**DIRECTIONS**
Copy out again, unchanged, the line that contains "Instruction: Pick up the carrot" and every line after it down to the last line of the data.

Extracted records:
-=-=-=-=-

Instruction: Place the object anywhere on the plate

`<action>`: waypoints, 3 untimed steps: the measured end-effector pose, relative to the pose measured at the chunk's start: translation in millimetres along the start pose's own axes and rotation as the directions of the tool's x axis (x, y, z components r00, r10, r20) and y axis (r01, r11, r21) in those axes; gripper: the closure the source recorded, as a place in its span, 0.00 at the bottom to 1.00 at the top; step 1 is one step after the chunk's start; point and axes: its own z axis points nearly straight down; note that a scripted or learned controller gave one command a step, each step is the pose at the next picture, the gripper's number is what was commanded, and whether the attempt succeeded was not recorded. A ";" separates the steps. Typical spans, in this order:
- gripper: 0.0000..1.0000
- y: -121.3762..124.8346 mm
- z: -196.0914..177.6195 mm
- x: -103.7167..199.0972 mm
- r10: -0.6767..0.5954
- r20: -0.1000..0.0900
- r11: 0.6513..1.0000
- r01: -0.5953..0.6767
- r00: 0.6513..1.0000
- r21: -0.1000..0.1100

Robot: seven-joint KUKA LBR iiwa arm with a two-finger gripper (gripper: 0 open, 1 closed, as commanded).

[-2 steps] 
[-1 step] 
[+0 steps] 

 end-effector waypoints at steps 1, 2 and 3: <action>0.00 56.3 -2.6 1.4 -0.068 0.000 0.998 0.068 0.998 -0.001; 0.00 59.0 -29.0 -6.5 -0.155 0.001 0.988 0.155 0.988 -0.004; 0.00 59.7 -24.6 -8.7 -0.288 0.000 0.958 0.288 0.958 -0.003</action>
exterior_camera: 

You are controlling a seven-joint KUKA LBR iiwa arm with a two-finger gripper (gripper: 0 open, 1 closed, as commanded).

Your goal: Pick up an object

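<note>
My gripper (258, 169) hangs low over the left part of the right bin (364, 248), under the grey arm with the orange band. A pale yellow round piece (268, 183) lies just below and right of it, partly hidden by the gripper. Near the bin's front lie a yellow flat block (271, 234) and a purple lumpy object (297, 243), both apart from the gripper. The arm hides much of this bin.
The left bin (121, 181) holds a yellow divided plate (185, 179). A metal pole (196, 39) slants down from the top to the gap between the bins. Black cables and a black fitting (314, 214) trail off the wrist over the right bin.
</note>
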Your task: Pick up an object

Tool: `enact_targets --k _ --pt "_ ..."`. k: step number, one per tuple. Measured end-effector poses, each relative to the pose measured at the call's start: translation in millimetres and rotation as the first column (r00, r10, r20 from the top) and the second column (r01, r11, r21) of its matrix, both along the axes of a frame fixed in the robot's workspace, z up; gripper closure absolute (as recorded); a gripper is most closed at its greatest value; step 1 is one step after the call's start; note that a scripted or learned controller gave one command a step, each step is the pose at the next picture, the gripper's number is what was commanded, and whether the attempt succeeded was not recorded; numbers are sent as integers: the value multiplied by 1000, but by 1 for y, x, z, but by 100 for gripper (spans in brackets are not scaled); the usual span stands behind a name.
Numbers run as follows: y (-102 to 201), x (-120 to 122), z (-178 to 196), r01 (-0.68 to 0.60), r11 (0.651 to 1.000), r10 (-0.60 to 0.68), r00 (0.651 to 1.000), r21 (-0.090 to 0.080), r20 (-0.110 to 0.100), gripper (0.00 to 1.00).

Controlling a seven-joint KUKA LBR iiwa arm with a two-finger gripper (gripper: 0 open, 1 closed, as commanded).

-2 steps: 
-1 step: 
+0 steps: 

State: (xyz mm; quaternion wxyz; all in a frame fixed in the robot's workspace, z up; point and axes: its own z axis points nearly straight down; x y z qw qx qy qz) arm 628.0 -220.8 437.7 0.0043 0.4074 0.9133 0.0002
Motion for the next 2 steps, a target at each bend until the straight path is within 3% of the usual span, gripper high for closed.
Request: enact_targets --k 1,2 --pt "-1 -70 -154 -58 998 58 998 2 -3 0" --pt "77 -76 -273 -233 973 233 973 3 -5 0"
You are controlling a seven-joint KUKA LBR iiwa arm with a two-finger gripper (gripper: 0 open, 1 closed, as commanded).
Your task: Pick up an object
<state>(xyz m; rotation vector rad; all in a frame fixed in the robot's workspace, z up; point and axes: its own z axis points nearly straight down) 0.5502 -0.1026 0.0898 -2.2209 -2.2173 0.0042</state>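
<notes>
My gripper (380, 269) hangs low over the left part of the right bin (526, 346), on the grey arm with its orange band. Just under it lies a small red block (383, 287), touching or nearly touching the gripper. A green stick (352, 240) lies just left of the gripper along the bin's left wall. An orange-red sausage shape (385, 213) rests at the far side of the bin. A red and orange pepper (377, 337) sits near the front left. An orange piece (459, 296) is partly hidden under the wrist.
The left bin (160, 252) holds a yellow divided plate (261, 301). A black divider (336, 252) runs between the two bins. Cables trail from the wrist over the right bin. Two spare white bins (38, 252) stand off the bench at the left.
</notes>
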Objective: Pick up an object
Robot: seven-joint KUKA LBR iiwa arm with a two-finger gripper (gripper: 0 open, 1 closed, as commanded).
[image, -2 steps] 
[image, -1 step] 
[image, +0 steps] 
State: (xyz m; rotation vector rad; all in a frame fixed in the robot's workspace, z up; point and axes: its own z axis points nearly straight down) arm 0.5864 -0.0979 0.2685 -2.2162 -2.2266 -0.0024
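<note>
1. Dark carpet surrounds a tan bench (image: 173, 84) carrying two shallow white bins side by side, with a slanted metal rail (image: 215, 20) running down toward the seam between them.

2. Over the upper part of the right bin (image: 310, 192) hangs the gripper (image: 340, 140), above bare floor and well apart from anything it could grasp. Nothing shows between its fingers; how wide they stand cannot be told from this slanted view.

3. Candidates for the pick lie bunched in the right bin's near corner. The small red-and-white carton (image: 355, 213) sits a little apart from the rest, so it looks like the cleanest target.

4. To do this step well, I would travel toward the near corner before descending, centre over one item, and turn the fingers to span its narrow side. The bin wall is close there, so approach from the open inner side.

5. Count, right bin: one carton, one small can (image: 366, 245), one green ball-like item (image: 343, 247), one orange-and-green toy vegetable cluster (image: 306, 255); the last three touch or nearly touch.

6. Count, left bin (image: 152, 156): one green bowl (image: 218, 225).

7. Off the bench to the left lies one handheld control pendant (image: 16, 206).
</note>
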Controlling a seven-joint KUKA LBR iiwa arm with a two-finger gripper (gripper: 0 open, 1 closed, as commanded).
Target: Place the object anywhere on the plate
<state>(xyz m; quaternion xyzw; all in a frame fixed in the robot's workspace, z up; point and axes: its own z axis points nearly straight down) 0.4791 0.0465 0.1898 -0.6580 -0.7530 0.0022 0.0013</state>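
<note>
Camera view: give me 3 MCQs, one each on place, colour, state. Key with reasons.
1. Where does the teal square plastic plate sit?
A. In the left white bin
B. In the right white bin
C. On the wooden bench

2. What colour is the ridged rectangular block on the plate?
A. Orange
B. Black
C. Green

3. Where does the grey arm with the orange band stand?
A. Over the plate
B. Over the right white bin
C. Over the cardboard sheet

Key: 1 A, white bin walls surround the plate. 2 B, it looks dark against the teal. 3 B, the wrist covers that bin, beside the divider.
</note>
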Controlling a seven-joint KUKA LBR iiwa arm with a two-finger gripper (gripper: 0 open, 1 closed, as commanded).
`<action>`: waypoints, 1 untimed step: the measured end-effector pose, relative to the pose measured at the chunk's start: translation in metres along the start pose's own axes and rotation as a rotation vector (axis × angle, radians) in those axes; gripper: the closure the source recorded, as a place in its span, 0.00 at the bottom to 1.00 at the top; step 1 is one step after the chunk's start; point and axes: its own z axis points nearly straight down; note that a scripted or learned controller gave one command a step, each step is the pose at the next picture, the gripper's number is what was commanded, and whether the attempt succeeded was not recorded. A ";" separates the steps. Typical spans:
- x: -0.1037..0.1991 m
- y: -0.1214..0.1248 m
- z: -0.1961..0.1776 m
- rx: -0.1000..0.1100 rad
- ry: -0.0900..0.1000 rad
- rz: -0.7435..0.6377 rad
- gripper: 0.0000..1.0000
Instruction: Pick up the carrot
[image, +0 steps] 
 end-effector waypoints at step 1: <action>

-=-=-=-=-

**THE COMPLETED TASK**
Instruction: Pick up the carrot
[image, +0 steps] 
 end-effector waypoints at step 1: <action>

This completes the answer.